Bank of England governor Mervyn King has repeated an earlier call for more quantitative easing stimulus cash, minutes of a recent policy meeting showed on Wednesday.
The BoE’s nine-member Monetary Policy Committee voted 6-3 to keep its QE cash stimulus amount at £375 billion ($568 billion, 439 billion euros), repeating January’s voting pattern, according to minutes from their February 6-7 gathering.
For the second month in a row, outgoing boss King was joined by fellow MPC members David Miles and Paul Fisher in calling for an extra £25 billion in stimulus cash as Britain faced the prospect of its third recession in less than five years.
The minutes were published ahead of the government’s 2013/2014 annual budget announcement, which was due at 1230 GMT.
Markets were waiting to see whether British finance minister George Osborne uses the budget to announce changes to the BoE’s inflation target to boost an economy.
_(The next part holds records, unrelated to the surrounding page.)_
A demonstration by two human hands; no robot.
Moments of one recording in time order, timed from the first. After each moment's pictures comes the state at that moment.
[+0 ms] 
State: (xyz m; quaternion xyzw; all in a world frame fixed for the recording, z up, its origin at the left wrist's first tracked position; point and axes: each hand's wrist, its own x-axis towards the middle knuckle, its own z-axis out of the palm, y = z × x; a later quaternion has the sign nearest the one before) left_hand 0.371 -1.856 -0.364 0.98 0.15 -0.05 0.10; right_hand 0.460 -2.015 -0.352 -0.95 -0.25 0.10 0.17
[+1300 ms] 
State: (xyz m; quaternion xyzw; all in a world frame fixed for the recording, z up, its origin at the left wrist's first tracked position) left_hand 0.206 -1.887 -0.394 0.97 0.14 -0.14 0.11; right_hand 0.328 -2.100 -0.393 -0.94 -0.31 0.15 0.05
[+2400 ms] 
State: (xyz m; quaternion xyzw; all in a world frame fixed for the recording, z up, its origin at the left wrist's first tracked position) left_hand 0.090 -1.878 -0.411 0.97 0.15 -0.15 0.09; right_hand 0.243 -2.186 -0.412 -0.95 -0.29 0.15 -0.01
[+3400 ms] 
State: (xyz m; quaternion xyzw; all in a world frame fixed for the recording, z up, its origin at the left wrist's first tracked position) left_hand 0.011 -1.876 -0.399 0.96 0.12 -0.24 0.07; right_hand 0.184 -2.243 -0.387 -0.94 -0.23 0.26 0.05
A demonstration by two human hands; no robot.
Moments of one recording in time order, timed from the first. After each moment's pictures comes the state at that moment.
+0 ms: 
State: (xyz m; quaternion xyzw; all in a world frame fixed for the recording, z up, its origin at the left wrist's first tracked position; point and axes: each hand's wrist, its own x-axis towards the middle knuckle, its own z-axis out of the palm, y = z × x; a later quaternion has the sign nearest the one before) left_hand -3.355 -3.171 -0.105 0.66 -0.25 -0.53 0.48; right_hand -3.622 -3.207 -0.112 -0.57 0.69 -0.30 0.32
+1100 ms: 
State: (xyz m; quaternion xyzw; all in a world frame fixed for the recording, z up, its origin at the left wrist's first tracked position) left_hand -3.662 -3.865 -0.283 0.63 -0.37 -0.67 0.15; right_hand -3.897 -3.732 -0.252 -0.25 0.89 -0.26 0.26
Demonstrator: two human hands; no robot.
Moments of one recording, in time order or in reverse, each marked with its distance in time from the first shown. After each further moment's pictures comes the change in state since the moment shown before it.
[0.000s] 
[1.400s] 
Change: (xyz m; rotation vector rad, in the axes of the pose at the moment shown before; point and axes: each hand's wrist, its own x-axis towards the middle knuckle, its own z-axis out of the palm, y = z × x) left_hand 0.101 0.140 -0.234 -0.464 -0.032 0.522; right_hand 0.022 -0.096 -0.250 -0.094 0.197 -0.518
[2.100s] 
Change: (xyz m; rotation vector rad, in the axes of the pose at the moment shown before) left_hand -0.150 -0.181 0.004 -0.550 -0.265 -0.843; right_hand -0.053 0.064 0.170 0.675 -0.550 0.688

The chancellor traditionally uses the budget to state the central bank’s policy mandate, which for many years has been to meet a government-set annual inflation target of 2.0 percent.
Incoming Bank of England governor Mark Carney, the Canadian central bank chief who takes up his role in July, has previously suggested that economic output might be a better target measure than inflation.
On Wednesday official data showed British 12-month inflation rose to 2.8 percent in February on the back of rising domestic energy costs and transport prices.